Дорога бежала навстречу, словно цветной фильм. Окрестности и в самом деле были живописны, художники часто рисовали эти желтые поля на серо-голубом фоне гор. Они же в этот день лицезрели все это в четвертый раз. Лазинский занимался карамелью, у Шимчика на коленях лежала газета, взятая на столе у инженера: политика, спорт, из зала суда, церковь, дорожные происшествия… «Если не завтра, то на днях наверняка опубликуют заметку и о сегодняшней катастрофе, - думал он, - непременно подчеркнут, что причина - алкоголь. Непьющие будут торжествовать, врачи придадут разбитой голове погибшего более или менее приличный вид, уберут жуткую гримасу… Что видел он в последнюю секунду жизни? Черешню, ставшую вдруг гигантской? И все? Многие утверждают, что в эту секунду проходит целая жизнь, вспыхивает огнем из тысячи орудий, потом тупой удар - и конец». Шимчику показалось, что он шепнул: «Тьма», но, взглянув на водителя, успокоился: нет, не шепнул. В зеркале отражался Лазинский, их глаза встретились и равнодушно разошлись, ничто их не сближало, даже совместная работа.
«Победа» остановилась. Серый фасад, ворота и лестница у двери, и коридор, и снова двери, и кресла, и окно без шторы, черепаха и ковер, и портфель из пластика на письменном столе. Шимчик рассеянно взял портфель и принюхался: хлор уже улетучился. Рассматривая документы, он уже представлял себе не живого человека, а его останки. И тут у Шимчика пробежал мороз по коже: «Живой он мало интересовал меня, человеку нужно было погибнуть, чтобы войти в мой мир, в мою жизнь сквозь призму показаний врача с рекламными зубами, толковавшего об инфаркте. И о сигаретах: если б у дороги не было черешни, инженер Дезидер Голиан погубил бы свою жизнь никотином. Где-то далеко. Если бы доехал, куда собирался доехать. Переплыл через реку. Я смотрел на его сестру; у нее на глазах были слезы, когда она говорила о реке».
Лазинский наблюдал за ним - Шимчик не пригласил его войти, - он присутствовал здесь как нечто само собой разумеющееся, как воздух, а может быть, и совесть.
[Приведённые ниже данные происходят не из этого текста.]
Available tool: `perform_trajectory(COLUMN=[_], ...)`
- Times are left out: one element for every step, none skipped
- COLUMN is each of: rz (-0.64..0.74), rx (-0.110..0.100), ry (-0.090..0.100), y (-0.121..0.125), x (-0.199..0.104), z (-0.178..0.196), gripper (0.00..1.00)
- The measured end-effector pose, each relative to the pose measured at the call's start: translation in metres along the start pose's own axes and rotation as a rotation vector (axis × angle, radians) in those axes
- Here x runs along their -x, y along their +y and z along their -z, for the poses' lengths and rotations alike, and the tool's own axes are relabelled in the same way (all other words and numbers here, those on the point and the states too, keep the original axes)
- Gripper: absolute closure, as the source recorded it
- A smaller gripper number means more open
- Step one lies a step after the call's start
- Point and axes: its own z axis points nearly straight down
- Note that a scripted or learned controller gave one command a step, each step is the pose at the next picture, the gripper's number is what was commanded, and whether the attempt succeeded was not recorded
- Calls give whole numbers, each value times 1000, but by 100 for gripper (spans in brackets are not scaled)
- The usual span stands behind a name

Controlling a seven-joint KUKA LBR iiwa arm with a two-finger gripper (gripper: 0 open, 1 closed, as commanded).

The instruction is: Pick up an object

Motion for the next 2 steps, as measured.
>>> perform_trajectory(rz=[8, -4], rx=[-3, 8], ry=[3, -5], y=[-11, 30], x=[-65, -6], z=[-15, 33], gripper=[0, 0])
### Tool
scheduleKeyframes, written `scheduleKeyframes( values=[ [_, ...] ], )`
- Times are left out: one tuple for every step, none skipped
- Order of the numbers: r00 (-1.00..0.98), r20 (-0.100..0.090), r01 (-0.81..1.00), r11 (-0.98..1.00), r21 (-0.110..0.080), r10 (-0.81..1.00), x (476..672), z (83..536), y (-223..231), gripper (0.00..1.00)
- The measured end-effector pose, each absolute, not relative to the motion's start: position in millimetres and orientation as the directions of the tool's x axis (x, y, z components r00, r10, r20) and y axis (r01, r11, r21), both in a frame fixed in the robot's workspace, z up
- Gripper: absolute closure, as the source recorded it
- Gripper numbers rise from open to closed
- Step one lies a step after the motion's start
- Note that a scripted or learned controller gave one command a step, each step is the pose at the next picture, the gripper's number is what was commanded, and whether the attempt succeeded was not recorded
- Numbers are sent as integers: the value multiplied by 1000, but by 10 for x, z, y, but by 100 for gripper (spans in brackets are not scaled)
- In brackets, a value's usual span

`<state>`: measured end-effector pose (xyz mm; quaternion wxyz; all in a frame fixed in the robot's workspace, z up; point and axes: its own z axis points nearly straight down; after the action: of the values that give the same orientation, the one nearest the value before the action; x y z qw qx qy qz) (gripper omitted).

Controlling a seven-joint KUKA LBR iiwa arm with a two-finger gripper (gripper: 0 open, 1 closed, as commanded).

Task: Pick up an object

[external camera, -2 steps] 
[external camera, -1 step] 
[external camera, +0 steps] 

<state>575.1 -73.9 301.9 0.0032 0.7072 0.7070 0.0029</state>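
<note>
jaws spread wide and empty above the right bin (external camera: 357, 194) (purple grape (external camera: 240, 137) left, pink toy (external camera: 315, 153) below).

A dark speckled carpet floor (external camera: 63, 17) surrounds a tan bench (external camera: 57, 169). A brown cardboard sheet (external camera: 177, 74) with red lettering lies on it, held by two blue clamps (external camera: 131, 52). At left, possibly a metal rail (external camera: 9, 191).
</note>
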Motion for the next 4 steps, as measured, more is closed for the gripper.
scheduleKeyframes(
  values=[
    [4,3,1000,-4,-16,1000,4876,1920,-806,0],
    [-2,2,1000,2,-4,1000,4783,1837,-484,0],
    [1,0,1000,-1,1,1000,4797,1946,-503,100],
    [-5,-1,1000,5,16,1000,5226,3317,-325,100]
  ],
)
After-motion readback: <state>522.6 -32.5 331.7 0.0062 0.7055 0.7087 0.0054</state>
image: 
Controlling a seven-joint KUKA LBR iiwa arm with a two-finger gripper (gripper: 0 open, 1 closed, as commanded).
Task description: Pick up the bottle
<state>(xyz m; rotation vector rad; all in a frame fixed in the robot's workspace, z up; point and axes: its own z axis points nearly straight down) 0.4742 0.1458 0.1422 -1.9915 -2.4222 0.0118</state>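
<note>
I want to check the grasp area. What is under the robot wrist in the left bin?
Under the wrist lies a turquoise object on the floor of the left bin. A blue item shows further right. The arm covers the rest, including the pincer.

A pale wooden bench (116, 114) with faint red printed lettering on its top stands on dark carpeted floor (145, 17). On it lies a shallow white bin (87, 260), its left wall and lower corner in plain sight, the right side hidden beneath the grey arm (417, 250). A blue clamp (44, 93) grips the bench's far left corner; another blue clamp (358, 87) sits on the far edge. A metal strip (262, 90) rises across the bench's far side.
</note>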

Лазинский опустился в кресло и спросил:
- Что вы имели в виду, говоря о Вондре?
- Я? - Шимчик встал, как будто вспоминая, хотя он все отлично помнил. - Когда это?
- Когда мы вышли от Бачовой.
- Да, да, было такое дело. Ничего особенного. Просто надо звонить в Прагу.
Лазинский кивнул, да, конечно, в Прагу надо звонить. Но чувство, что капитан чего-то не договаривает, не оставляло его.
- А я пока буду у начальства, - добавил Шимчик.
- Будет исполнено. Что сказать товарищу полковнику?
- Доложите, как обстоят дела. И скажите, что мы просим сообщить те, давнишние сведения Голиана. Обнаружен ли кто-нибудь из агентов, им указанных. А если нет… Хотя ладно, этого мне более чем достаточно.
- Почему эти старые сведения вас так интересуют?
- Хочу понять Голиана.
- Товарищ капитан, мы расследуем причины его гибели.
- Вероятно, тут есть что-то еще. Причины мне достаточно ясны.
- Убийство? Кто убийца?
Но Шимчик словно не слышал. Стоял, курил.
- Вы уже поверили в Шнирке?
- Да. Он, конечно, существует. Сидит себе дома и посмеивается, что здорово нас облапошил. Хотя весьма возможно, что его смех скоро оборвется…
- Где он? Где-нибудь в ФРГ?
- Это не столь важно. Смех его оборвется, как только он узнает, что инженер погиб. И - можете отнестись к этому скептически, дескать, фантазия старика! - как только узнает еще об одной смерти.
Лазинский застыл на месте.
- Где? Какая смерть?
- Где-то здесь. Не выпытывайте, я еще и сам не знаю.
- Ничего не понимаю. Умрет еще кто-нибудь?
- Уже умер, - тихо произнес Шимчик. - Я думаю, что Голиан тогда надул наших коллег из Праги. Хотя вопрос о господах из Мюнхена остается открытым: сделал ли он все то, что они требовали от него.